Print the records again, character for character.
(Supplied material Opens)
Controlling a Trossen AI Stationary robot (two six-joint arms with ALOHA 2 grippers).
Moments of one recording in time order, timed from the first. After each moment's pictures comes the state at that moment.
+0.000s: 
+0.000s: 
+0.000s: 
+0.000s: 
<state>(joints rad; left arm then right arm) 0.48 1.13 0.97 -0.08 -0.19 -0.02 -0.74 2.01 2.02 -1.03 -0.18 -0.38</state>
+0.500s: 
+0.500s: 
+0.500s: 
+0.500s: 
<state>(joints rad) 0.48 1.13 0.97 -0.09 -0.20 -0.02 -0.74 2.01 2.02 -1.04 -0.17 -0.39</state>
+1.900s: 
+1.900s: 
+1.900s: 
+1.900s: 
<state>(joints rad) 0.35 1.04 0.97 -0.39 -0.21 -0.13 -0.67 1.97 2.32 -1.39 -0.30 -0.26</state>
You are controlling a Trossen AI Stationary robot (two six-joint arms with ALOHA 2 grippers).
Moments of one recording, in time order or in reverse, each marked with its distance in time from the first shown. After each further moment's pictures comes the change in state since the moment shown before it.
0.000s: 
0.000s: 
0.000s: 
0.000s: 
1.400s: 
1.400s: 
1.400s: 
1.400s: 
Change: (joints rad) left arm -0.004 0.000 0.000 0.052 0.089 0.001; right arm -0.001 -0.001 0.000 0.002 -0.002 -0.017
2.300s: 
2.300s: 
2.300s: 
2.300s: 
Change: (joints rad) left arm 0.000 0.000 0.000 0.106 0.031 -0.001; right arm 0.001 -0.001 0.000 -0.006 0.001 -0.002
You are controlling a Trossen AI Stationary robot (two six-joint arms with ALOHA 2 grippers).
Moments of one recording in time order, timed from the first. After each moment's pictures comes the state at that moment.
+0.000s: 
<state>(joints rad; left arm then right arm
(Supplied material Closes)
Exercise response
Controlling a Trossen AI Stationary robot (two six-joint arms with ALOHA 2 grippers).
Moments of one recording in time order, timed from the first. After each moment's pictures comes the state at that moment.
+0.000s: 
+0.000s: 
+0.000s: 
+0.000s: 
<state>(joints rad; left arm then right arm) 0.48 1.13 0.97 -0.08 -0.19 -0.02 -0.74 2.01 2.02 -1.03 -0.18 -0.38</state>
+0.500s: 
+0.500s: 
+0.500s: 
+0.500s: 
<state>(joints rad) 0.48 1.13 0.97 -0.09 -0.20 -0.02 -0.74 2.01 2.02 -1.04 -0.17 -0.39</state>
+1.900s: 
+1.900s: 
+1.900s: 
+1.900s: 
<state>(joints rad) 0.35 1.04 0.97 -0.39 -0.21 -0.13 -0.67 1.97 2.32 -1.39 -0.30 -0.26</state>
You are controlling a Trossen AI Stationary robot (two six-joint arms with ALOHA 2 grippers).
Moments of one recording, in time order or in reverse, each marked with its distance in time from the first shown. After each further moment's pictures comes the change in state since the moment shown before it.
0.000s: 
0.000s: 
0.000s: 
0.000s: 
1.400s: 
1.400s: 
1.400s: 
1.400s: 
Change: (joints rad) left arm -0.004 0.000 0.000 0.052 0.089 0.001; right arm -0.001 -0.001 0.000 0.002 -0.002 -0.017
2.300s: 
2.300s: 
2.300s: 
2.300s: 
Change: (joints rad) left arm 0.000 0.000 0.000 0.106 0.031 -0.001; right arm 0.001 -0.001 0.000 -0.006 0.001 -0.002
You are controlling a Trossen AI Stationary robot (two six-joint arms with ALOHA 2 grippers).
Moments of one recording in time order, timed from the first. After each moment's pictures comes the state at that moment.
+0.000s: 
<state>(joints rad; left arm then right arm

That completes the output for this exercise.